DVD Review: The Last King of Scotland

20th Century Fox
Movie ••• Picture ••••½ Sound •••½ Extras •••½
Forest Whitaker's Oscar-winning turn as brutal Ugandan dictator Idi Amin is a spectacle unto itself. The movie tends to be a bit uneven and repetitive, but the sheer force of Whitaker's acting carries the day. The performance is all the more remarkable given that Whitaker generally plays characters with self-effacing teddy bears, not demonic megalomaniacs, at the cores of their beings.

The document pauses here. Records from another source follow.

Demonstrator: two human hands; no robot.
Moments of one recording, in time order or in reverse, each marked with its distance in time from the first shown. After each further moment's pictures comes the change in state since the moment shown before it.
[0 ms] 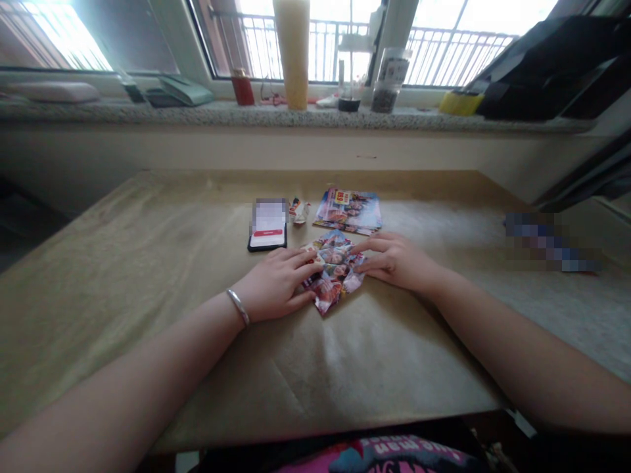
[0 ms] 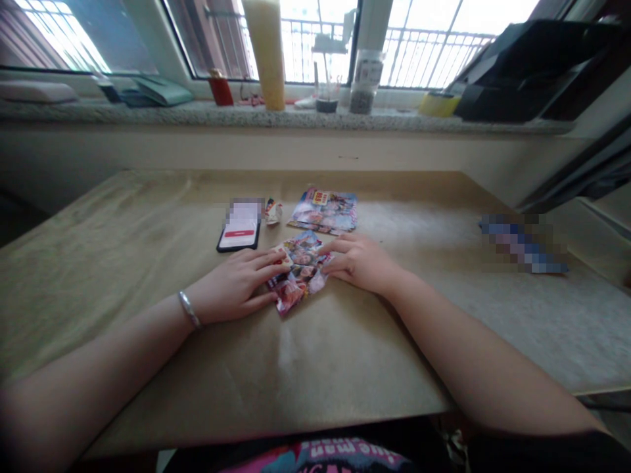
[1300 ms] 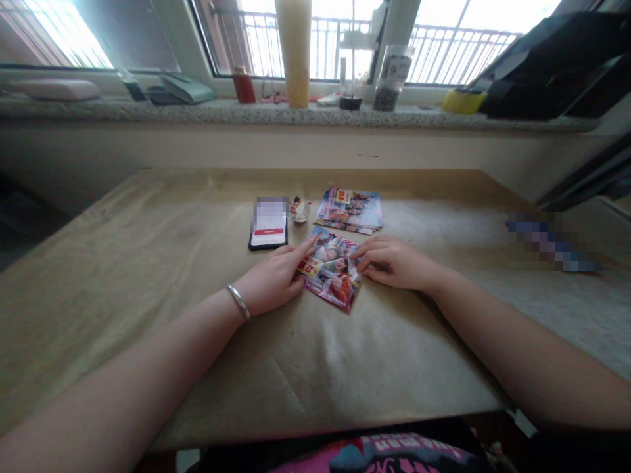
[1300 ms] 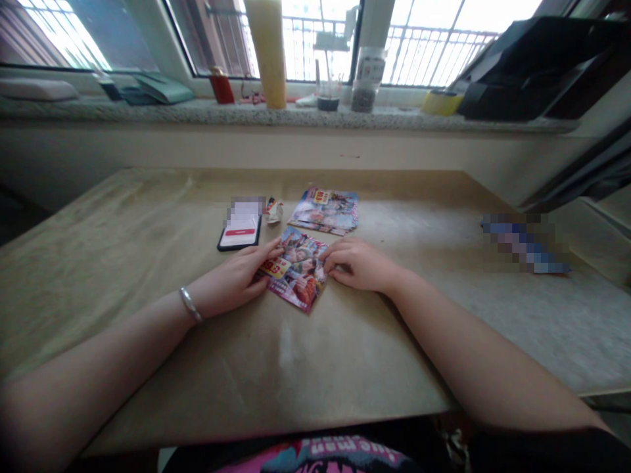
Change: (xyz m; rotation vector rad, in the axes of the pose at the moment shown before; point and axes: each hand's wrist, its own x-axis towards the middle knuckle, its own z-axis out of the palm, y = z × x) left_hand 0.001 -0.008 0.007 -0.204 0.027 -0.199; right_hand 0.002 0.001 0.006 0.264 0.008 0.006
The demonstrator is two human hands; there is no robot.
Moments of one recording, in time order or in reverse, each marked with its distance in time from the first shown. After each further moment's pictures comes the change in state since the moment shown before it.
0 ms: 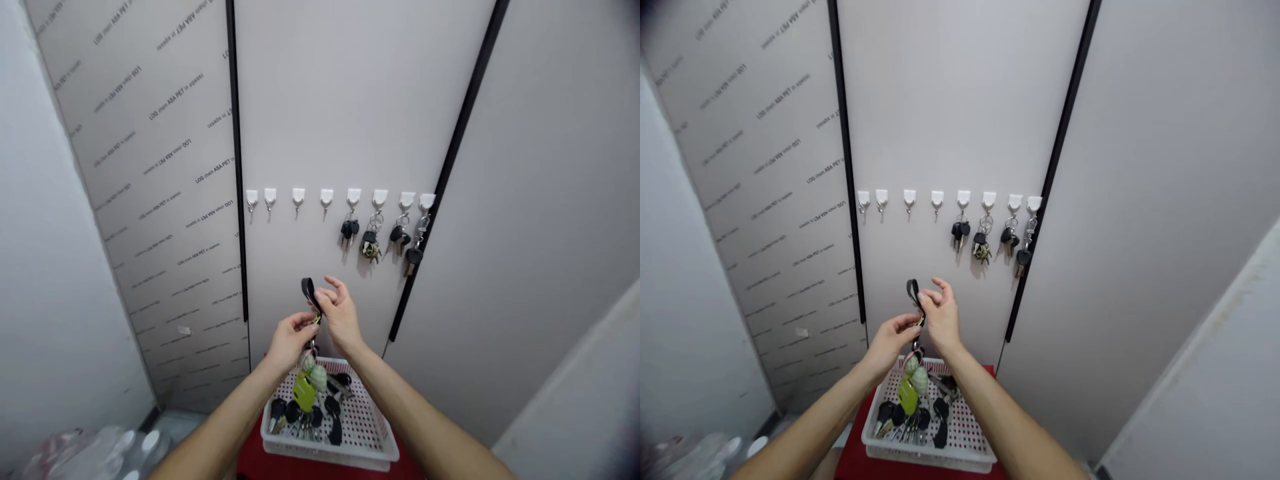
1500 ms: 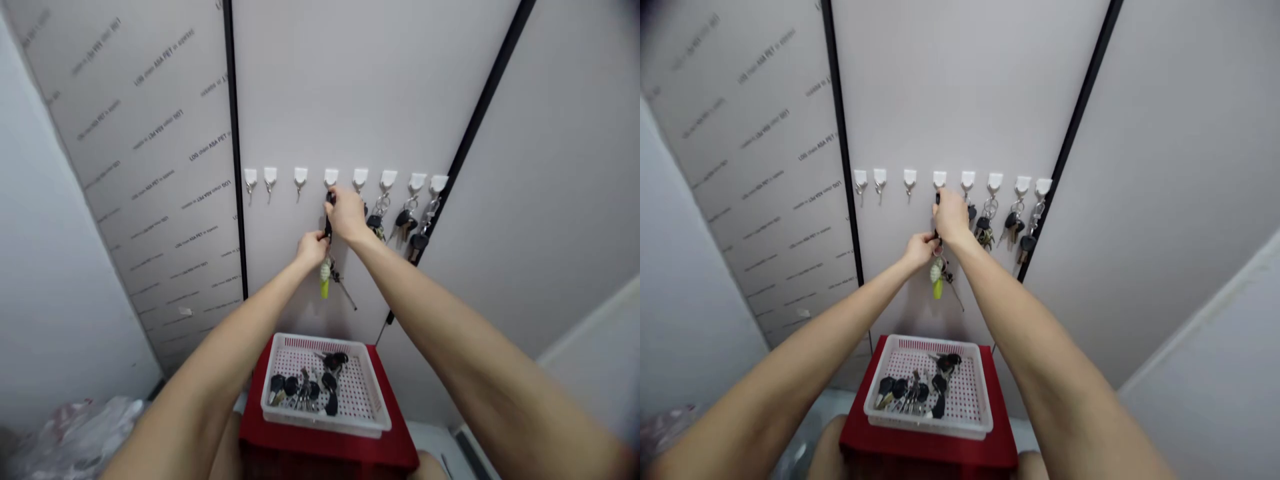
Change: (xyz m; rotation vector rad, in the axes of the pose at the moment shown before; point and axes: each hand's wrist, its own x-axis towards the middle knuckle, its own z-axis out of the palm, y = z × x) left_hand 0.114 0.056 0.035 0.522 0.076 0.290; right_hand 0.121 -0.074 0.014 -1.248 0.106 -0.687
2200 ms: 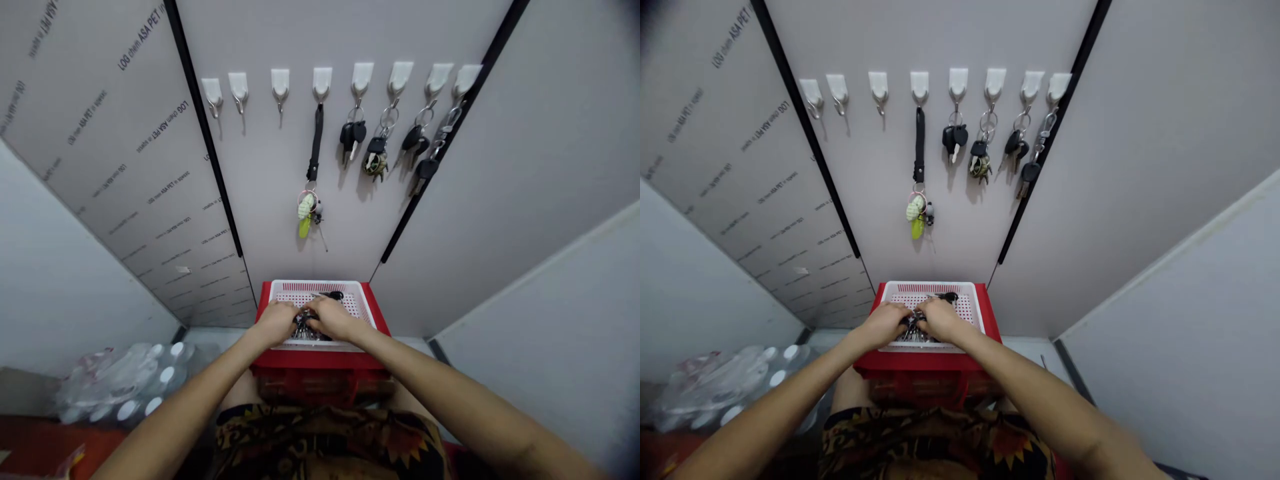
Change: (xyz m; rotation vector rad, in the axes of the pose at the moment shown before) left_hand -0.177 -0.122 -0.012 0.784 -0.745 0.145; right_hand -0.269 0.014 0.031 0.127 -1.047 -0.091
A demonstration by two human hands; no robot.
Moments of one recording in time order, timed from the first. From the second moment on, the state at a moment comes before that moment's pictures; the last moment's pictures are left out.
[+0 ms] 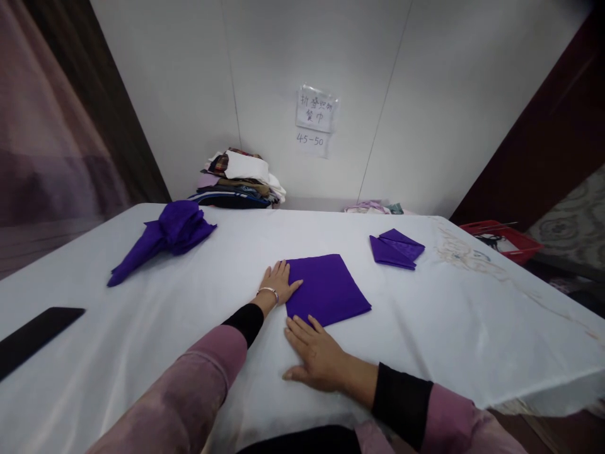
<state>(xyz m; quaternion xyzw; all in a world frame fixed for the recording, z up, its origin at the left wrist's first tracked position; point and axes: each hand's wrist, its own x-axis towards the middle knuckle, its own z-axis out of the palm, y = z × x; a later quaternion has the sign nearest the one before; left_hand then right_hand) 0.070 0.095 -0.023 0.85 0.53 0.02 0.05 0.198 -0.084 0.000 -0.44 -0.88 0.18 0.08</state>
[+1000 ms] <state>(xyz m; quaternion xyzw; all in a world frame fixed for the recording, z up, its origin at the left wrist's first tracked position) 0.071 0.004 -0.020 0.89 0.42 0.08 0.14 0.213 -0.090 0.004 -0.39 -0.87 0.23 0.18</state>
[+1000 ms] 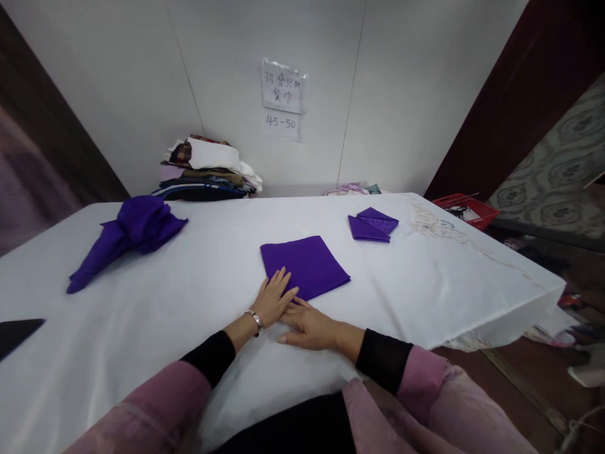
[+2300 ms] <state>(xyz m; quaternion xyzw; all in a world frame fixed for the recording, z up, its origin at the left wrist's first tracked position) 0.060 -0.064 -0.016 0.92 0.31 0.11 0.21 0.169 0.034 0.004 -0.42 -0.90 0.12 0.05</state>
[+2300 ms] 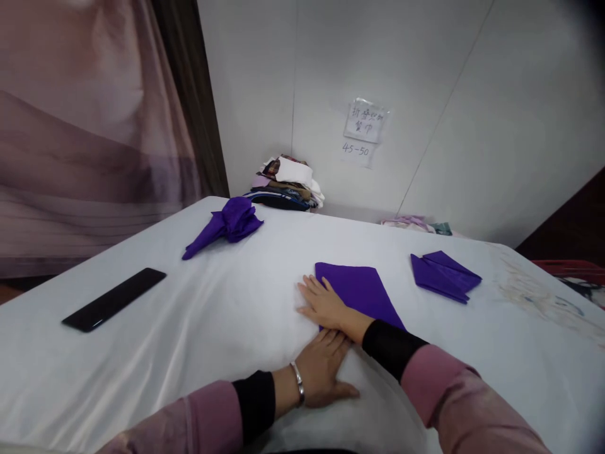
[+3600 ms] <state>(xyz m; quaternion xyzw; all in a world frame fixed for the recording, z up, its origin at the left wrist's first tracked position) 0.060 -0.056 -0.028 0.93 0.30 0.10 0.21 0.305 0.160 0.011 -0.63 -0.77 0.09 0.08</state>
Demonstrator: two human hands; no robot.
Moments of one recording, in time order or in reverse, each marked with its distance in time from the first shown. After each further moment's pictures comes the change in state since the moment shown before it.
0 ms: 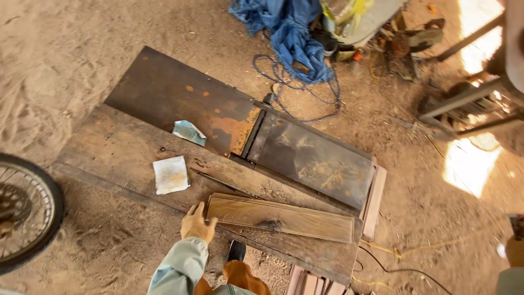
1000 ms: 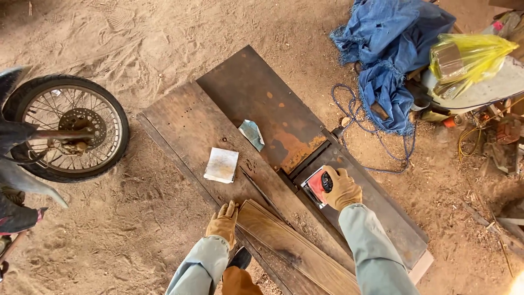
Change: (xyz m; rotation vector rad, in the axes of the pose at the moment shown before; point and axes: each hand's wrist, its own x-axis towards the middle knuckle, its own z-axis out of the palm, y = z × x) left_hand 0.011 -0.023 0.032 0.748 -0.121 0.130; right_hand 0.067 -0.698 -0.088 0.317 -0.551 -0.708
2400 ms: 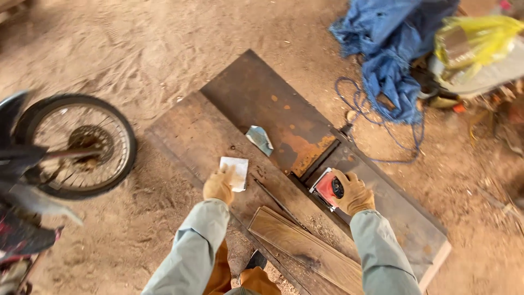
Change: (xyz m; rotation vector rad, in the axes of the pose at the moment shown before) left_hand 0.079 -0.096 -0.098 -0.333 0.305 -0.176; right_hand -0.011 -0.011 0.005 0.035 0.028 0.037
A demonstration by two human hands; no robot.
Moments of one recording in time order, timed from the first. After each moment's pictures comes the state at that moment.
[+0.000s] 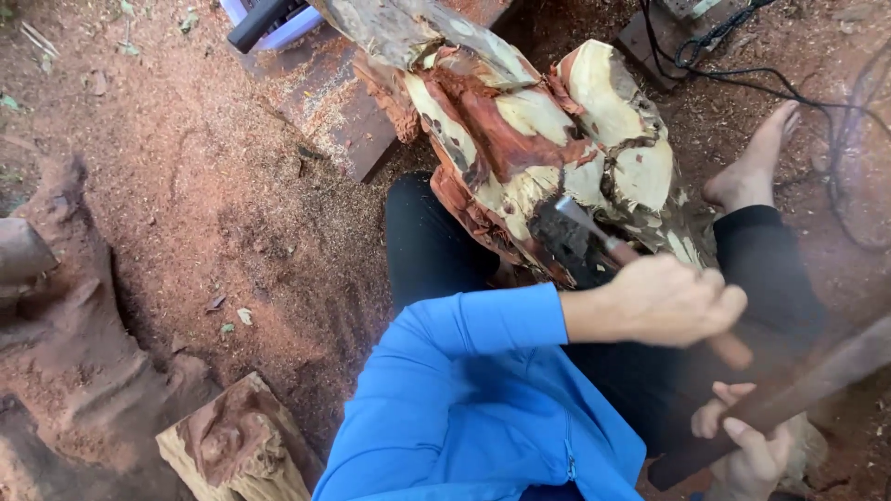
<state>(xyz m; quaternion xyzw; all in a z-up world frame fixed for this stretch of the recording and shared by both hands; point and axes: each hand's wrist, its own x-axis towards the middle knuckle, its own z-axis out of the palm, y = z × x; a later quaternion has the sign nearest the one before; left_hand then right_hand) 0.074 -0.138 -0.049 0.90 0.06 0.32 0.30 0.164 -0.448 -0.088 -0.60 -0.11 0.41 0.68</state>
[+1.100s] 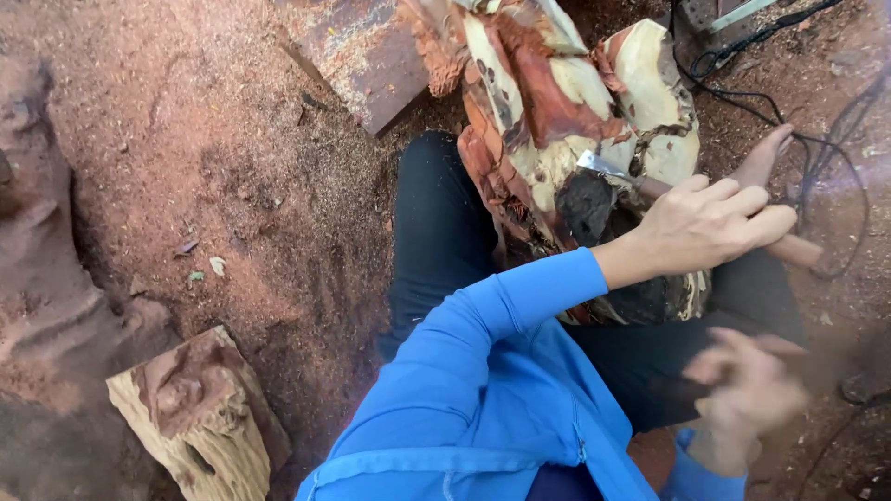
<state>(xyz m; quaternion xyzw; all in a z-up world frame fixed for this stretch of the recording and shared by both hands) 0.100 -0.100 -0.054 0.81 0.26 0.51 0.12 0.144 -0.330 -0.016 -0.72 -0.15 0.23 0.64</state>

Although it would lose most of its narrative power with a lesser actor in the lead role, The Last King of Scotland is a visual treat. In a series of powerful images, director Kevin Macdonald and cinematographer Anthony Dod Mantle present modern Uganda as a blazing kaleidoscope of colors. Though a bit juiced up (I'd guess to illustrate the largeness of Amin as a legendary bad guy), they are never oversaturated or smeared in this excellent transfer. From the African street scenes to Amin's multihued outfits, I haven't seen more consistently powerful tones in a long time. This is a case where excess will do nicely.

Sonically, the disc is above average, too. Dialogue is generally well rendered and crisp, though it doesn't often move much beyond the borders of the screen. On the other hand, surround-channel effects are put to good use in quite a few scenes, particularly when Amin holds court with audiences large and small. There's a telling sense of fear-induced admiration in the form of audible responses from the dictator's subjects that adds nice punctuation to the film's central realities: that this brutal dictator understood the power of fear as a governing tool, and that he had learned this lesson from British colonizers who had come before him.

Solid extras include a commentary by Macdonald, who clearly did his homework on Amin. You also get a handful of deleted scenes (also with director commentary) and three making-of featurettes, the best of which focuses on Whitaker and the techniques he used to channel his character. [R] English, Dolby Digital 5.1; French and Spanish, Dolby Surround; letterboxed (2.35:1) and anamorphic widescreen; dual layer.